In an ANCOVA, you typically model

$$E(Y|T,X)=\gamma T+X \beta$$

where $Y$ is your outcome variable, $T$ is your treatment indicator ($T=0$ to indicate control, and $T=1$ to indicate treatment), and $X$ is a covariate (or a vector of covariates). Then $\gamma$ is the average treatment effect (ATE) conditional on $X$.

Now let $Y=TY^T+(1-T)Y^C$, where $Y^T$ is the outcome in treamtent group and $Y^C$ is the outcome in control group. The primary assumption, which is exploited by ANCOVA, is that the outcome variables $Y^T$ and $Y^C$ are independent from $T$ conditional on $X$. This is also called 'unconfoundedness' written as:

$$P(T|Y^T,Y^C,X)=P(T|X)$$

Otherwise outcome variables and treatment assignment are confounded and (conditional) mean differences on $Y^T$ and $Y^C$ may be caused by other factors than the manipulation (i.e., *even given* $X$). If $T$ and $Y^C$ and $Y^T$ are unconfounded conditional on $X$, the ATE estimate $\gamma$ from ANCOVA will be unbiased given that also all other model assumptions are met.

You may ask when it is clear whether there is unconfoundedness: this can never be assessed with absolute certainty and it represents the key weakness of adjustment for bias in observational studies.
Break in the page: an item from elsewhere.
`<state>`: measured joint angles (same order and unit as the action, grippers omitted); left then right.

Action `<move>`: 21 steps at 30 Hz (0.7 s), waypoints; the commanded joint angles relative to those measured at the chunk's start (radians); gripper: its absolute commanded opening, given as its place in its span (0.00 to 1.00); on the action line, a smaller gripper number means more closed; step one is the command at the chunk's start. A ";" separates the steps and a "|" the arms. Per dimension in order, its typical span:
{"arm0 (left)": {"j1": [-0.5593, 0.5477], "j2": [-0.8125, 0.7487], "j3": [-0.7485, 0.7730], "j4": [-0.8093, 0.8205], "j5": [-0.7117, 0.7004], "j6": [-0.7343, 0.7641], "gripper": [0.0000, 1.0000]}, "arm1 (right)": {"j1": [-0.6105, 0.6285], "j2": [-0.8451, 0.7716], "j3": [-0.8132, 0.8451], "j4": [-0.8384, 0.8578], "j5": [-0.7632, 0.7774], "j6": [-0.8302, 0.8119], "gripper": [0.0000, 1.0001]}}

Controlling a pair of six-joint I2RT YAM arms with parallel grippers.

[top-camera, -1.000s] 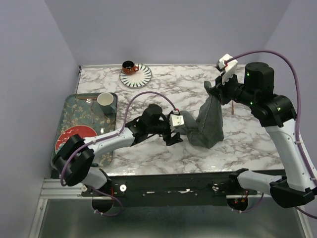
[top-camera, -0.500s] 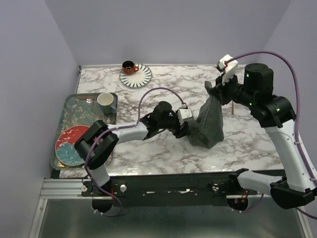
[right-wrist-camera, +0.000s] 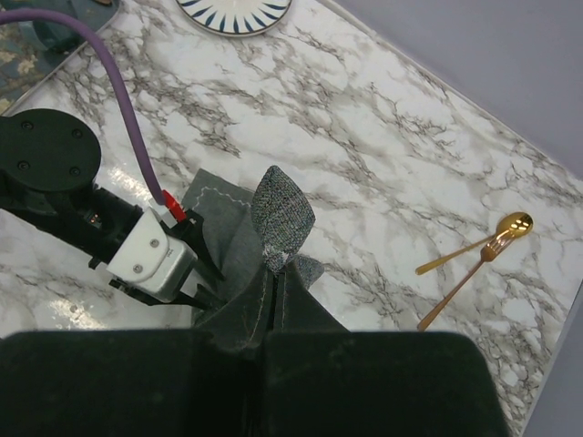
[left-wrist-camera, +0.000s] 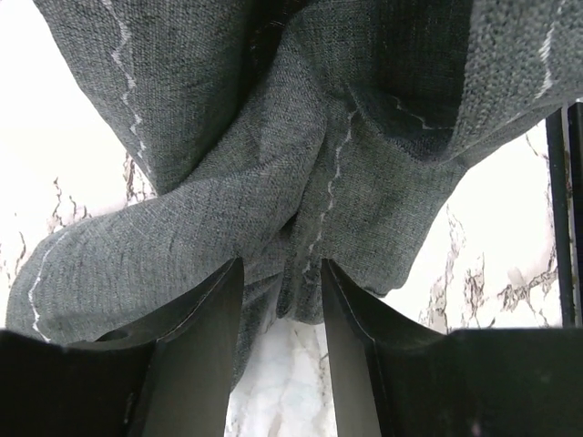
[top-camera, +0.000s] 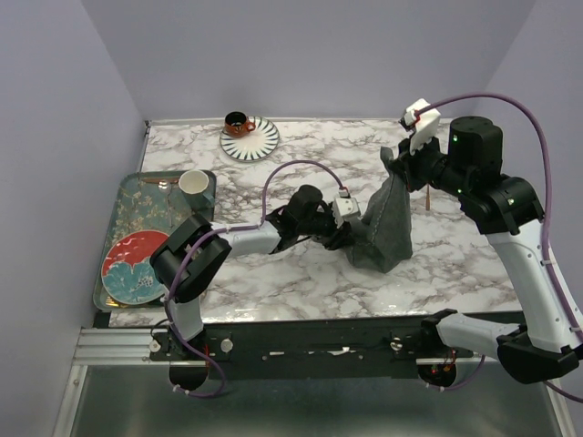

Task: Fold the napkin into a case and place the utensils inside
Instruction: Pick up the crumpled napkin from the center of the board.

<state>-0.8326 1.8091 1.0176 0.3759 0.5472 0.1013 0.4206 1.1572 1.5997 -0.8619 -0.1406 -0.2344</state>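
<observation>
The dark grey napkin (top-camera: pixel 387 228) hangs like a tent from my right gripper (top-camera: pixel 393 162), which is shut on its top corner (right-wrist-camera: pixel 282 214); the lower part rests bunched on the marble. My left gripper (top-camera: pixel 351 238) is at the cloth's lower left edge. In the left wrist view its jaws (left-wrist-camera: pixel 282 269) stand apart with a hemmed fold of the napkin (left-wrist-camera: pixel 273 164) between the tips, not squeezed. The two gold utensils (right-wrist-camera: pixel 474 259) lie crossed on the table to the right of the napkin, seen as a thin line (top-camera: pixel 427 196) beside the right arm.
An orange cup on a striped saucer (top-camera: pixel 248 137) stands at the back left. A patterned tray (top-camera: pixel 137 205) on the left holds a pale mug (top-camera: pixel 193 182) and a red plate (top-camera: pixel 137 264). The left arm stretches low across the table's middle.
My left arm has reached right to the napkin's lower edge and its jaws have narrowed around a fold. The right gripper has kept the top corner still.
</observation>
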 commanded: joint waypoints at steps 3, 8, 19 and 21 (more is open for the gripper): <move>-0.003 -0.039 -0.045 0.029 0.031 -0.029 0.49 | -0.002 -0.025 -0.026 0.012 0.035 0.015 0.01; -0.005 -0.030 -0.040 0.024 0.023 -0.038 0.38 | -0.002 -0.031 -0.033 0.012 0.042 0.017 0.01; -0.022 -0.022 -0.007 0.011 0.005 -0.058 0.29 | -0.002 -0.040 -0.047 0.017 0.075 0.027 0.01; -0.023 -0.013 0.007 0.008 -0.001 -0.064 0.22 | 0.000 -0.047 -0.049 0.018 0.090 0.032 0.01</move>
<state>-0.8421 1.8030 0.9852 0.3748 0.5537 0.0483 0.4206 1.1366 1.5620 -0.8616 -0.1024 -0.2249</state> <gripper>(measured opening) 0.290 0.016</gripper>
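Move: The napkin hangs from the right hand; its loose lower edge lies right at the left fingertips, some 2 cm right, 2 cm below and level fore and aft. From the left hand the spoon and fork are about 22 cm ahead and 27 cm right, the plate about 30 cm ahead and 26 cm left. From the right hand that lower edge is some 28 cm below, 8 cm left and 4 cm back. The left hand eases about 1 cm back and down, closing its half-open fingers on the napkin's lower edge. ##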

It is recommended (see ref. below) that you include all covariates that are even in tendency (p<.10) statistically associated (correlated) with either $T$, $Y^C$ or $Y^T$. This suggests that it is not problematic, rather desirable, that $X$ and $T$ are correlated when using ANCOVA (**your first question**).

In fact, the correlation of covariate(s) with dependent variable 'within the groups' (i.e., $X$ with $Y^C$ or $Y^T$) is an indication that the unconfoundedness assumption holds or is more plausible (**your second question**). But correlation with $T$ likewise indicates this. However: an 'ideal' $X$ covariate is associated to, both, treatment indicator and outcome variables. Since ANOVA does not include $X$ (**your third question**), it would assume unconfoundedness unconditional $X$, i.e., $$P(T|Y^T,Y^C)=P(T)$$which is a very strong assumption and dependence of $X$ and $T$ would point to its potential violation. It is therefore not recommended in your hypothetical situation and should be preserved to fully randomized experiments, in which any $X$ by definition is independent of treatment and criterion variables.

It is important to note that meeting all of the **other model assumptions** of ANCOVA is required to find unbiased ATE estimates (e.g., using least squares estimators). Chiefly, this suggests that there is **no interaction** between $T$ and $X$. This is sometimes referred to as effect homogeneity (as opposed to hetorogenous effects, if there is an interaction). Therefore, the model should at least include the interactions as well, which is not standard in ANCOVA models. Furthermore, you assume linearity (inspect residuals to check this assumption) and you also assume that the Y-model is correct (i.e., that you included all relevant $X$ to model $Y$).

Sometimes, propensity score methods and nonparametric matching methods are superior to ANCOVA because they do not feature the linearity assumption and can include interactions 'on the go'. Moreover, so-called double-robust methods combine Y-modeling with propensity score methods. They guarantee unbiased effect estimates even if the model for $Y$ is incorrect (assuming the propensity score model is correct). Still all of these methods make the unconfoundedness assumption.

For an excellent treatment of ANOCVA adjustment for selection bias (and also other methods) see:

Schafer, J. L., & Kang, J. (2008). Average causal effects from nonrandomized studies: A practical guide and simulated example. *Psychological Methods, 13*(4), 279–313. doi:10.1037/a0014268

## Best Answer

This is a frustrating use in terminology that has caused a lot of issues for a lot of people. My understanding is this:

Both of these predict the dependent variable and both have a similar relationship to the dependent variable. Variance from both types of variables are accounted for in a linear model (e.g., regression, ANCOVA). So, a covariate is not just a third variable not directly related to the dependent variable. It is merely a dimensional variable.

The reason statistical packages have options for both of these is because the statistical packages treats them differently. For example, a factor may allow contrasts between groups, while a covariate would not.

When someone asks you to use something as a covariate, make sure you know what they mean. That is the only way you can know, since this misunderstanding is rampant.